About this task: Say how many lines of the data below have the word "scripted" in them. Add nothing else.

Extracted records
==================================================
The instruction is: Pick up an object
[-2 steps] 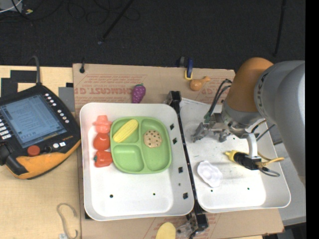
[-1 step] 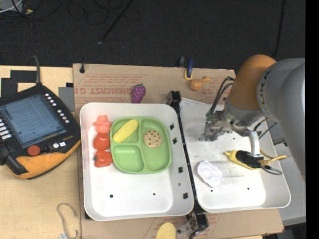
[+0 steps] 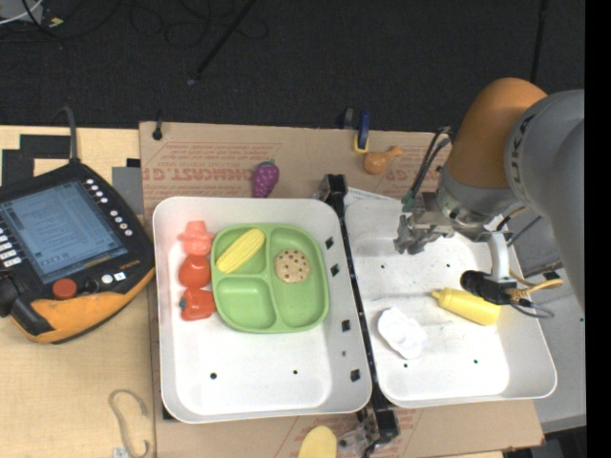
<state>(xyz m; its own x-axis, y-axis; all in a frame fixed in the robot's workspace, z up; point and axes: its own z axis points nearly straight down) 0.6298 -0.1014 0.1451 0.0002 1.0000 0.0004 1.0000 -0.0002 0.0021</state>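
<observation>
Gripper point(image 3: 410, 242): being held low over the back left part of the right bin point(image 3: 496, 361), above bare white floor. Whether it is open or closed cannot be told, as the tip is being seen from above at a slant. Nothing is being seen in its grasp. The grey arm point(image 3: 544, 160) with its orange band is being reached in from the right, over the bin's back right corner.

Right bin, nearest things: a yellow bottle point(image 3: 466, 305) is lying on its side toward the right of the bin, nozzle end pointing left, apart from the gripper and nearer the camera. A crumpled white wad point(image 3: 401, 332) is lying just left of the bottle and further forward, close to the bin's left wall. Neither is being touched by the gripper.

Left bin point(image 3: 258, 375): a green divided plate point(image 3: 253, 305) is being borne in the back half. A corn cob point(image 3: 239, 248) is lying in its back left compartment, and a cookie point(image 3: 292, 266) in its back right one. Three small toys are being lined up just beside the plate's left edge: a pink one point(image 3: 195, 237) at the back, then a red one point(image 3: 194, 272) and another red one point(image 3: 199, 304).

Outside the bins: a purple bunch of grapes point(image 3: 265, 176) and an orange toy point(image 3: 380, 160) are lying on the cardboard point(image 3: 210, 156) behind. A yellow thing point(image 3: 318, 442) is lying at the front edge. A control tablet point(image 3: 67, 241) is resting on the bench, far left.
</observation>
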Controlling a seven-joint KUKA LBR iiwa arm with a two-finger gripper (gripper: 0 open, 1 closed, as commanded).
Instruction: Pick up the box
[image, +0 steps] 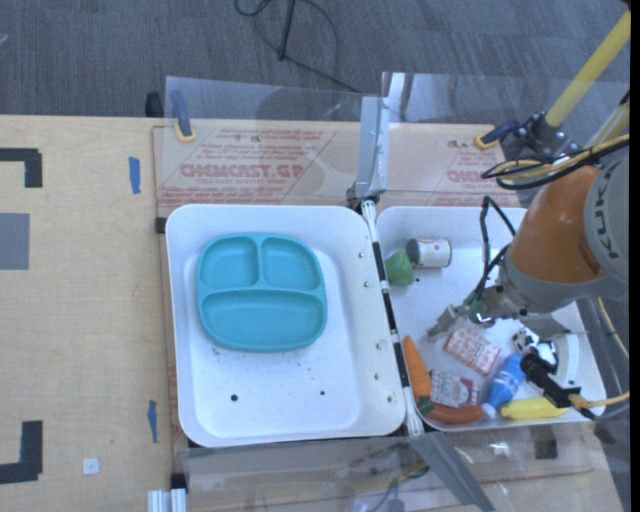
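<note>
Nearest, crowded along right bin (590, 405) front: carrot (417, 368), sausage (455, 412), banana (531, 408), blue bottle (507, 377). Just behind, patterned box (471, 351), flat beside gripper (462, 317); finger spread impossible to tell. Farther: green ball (399, 267), can (432, 252). Left bin (340, 400): teal divided plate (262, 291)

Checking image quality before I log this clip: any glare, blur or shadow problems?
Camera view: even lighting, soft shadows; the teal divided plastic plate is sharp; faint reflections on the clear acrylic panel behind the bins; the small items around the gripper are cluttered and hard to resolve.
</note>
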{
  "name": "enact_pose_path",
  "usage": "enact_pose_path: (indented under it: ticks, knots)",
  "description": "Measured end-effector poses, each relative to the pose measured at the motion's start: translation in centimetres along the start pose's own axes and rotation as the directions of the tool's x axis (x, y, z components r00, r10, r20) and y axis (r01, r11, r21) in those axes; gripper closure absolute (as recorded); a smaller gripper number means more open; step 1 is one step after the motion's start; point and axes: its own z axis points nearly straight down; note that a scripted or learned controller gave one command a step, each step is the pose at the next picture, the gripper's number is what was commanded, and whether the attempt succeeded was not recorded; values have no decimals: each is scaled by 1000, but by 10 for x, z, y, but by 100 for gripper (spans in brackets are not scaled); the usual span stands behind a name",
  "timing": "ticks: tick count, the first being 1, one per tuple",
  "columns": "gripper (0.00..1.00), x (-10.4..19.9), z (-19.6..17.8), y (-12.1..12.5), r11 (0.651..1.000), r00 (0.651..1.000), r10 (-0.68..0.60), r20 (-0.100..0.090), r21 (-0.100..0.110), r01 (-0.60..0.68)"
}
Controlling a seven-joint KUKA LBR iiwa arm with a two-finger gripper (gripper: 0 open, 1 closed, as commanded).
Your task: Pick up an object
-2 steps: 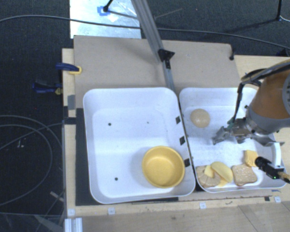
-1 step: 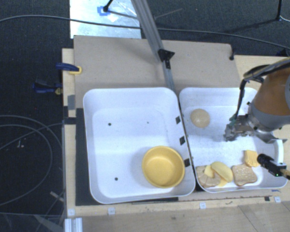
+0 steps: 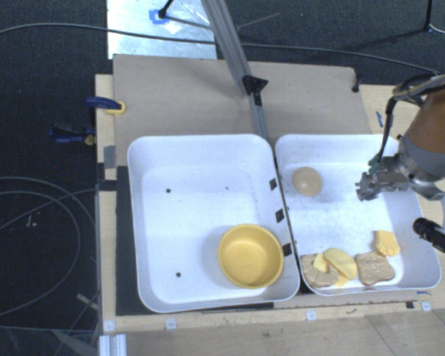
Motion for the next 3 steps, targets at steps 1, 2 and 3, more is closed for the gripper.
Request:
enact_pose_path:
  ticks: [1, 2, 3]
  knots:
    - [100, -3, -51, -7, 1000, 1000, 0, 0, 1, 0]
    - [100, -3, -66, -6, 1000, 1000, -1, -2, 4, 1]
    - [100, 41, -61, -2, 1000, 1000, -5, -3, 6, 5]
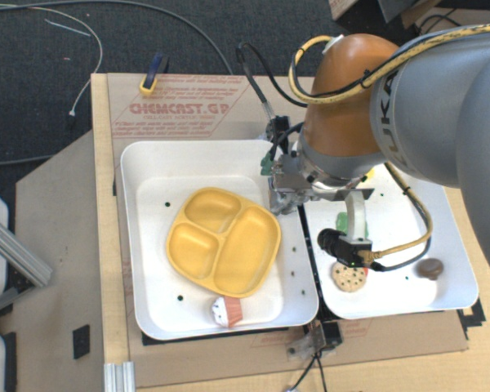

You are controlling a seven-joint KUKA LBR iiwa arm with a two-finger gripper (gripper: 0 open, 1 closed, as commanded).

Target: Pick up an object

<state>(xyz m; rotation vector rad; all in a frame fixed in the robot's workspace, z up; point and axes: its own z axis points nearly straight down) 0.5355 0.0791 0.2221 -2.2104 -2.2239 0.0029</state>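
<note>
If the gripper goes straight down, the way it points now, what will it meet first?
Probably the floor of the left bin, just beside the upper right edge of the yellow plate. The gripper hangs there, near the bin's right wall. Depth is unclear.

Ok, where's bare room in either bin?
Left bin: bare strip beyond the yellow plate and down its left side; its near edge is cramped by a small pink-white item. Right bin: bare between cookie and brown lump; the arm crowds the rest.
</note>
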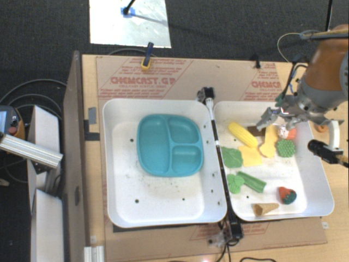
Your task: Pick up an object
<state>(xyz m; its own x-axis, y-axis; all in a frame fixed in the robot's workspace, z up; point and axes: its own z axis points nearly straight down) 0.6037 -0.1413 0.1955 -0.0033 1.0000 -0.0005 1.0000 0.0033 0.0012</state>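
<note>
- You had the worktop [163, 72] carrying two shallow white bins side by side, the left bin [122, 201] and the right bin [319, 201] touching along their shared wall at the middle of the view.
- You could see one grey arm with its orange band [327, 59] reaching in from 3 o'clock and hanging over the upper part of the right bin.
- In the left bin lay one teal divided plate [169, 146], near the bin's centre, flat, with three compartments and nothing in them.
- The hand [278, 119] sat low over the right bin's 12 o'clock area, among the toys there; you could not tell from this angle whether it stood wide or narrow, and nothing showed as lifted in it.
- By my judgement the pick was not yet done: every toy looked to be lying on the bin floor, so the grasp and the lift were both left.
- The candidates, all in the right bin, counted about nine:
- one yellow corn cob [242, 134] at 10 o'clock;
- one yellow banana-like piece [269, 142] just beside the hand;
- one flat yellow slab [251, 157] at the centre;
- one green cucumber [252, 181] toward 6 o'clock;
- two leafy green pieces [231, 158], [235, 183] at 9 and 7 o'clock;
- one round green piece [286, 148] at 2 o'clock;
- one strawberry [287, 195] at 4 o'clock;
- one tan cone [264, 208] at 6 o'clock.
</note>
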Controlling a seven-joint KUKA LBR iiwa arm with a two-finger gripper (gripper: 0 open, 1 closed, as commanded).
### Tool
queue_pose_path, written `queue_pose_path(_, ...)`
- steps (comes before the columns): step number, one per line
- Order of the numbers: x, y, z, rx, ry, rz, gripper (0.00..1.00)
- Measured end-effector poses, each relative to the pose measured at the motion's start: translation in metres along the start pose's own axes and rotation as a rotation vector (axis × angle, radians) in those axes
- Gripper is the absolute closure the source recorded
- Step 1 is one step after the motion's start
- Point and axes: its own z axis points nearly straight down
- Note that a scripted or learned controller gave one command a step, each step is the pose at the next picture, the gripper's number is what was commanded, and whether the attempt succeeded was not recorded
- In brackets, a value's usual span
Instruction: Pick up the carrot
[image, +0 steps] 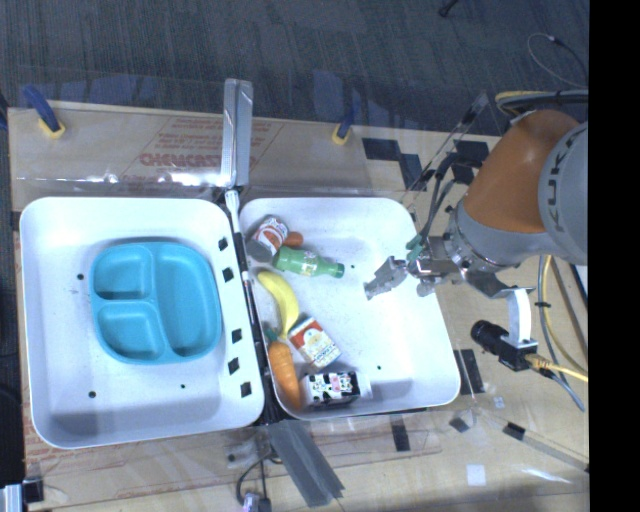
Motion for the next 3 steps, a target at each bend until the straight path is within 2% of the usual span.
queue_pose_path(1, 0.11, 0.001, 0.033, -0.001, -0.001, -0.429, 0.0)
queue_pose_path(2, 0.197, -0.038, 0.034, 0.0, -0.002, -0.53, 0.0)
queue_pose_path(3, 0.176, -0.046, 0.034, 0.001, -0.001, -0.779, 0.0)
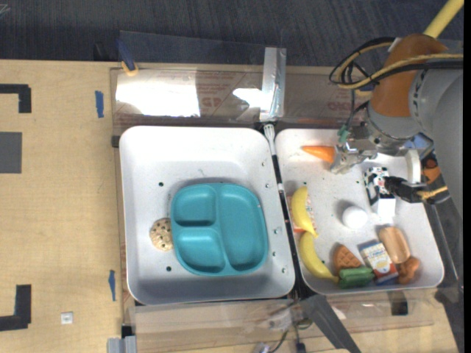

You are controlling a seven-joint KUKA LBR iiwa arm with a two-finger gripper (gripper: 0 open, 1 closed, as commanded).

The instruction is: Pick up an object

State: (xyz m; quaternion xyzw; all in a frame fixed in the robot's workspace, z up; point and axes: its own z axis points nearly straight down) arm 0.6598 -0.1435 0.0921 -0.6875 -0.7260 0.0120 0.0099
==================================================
Worked solution: 2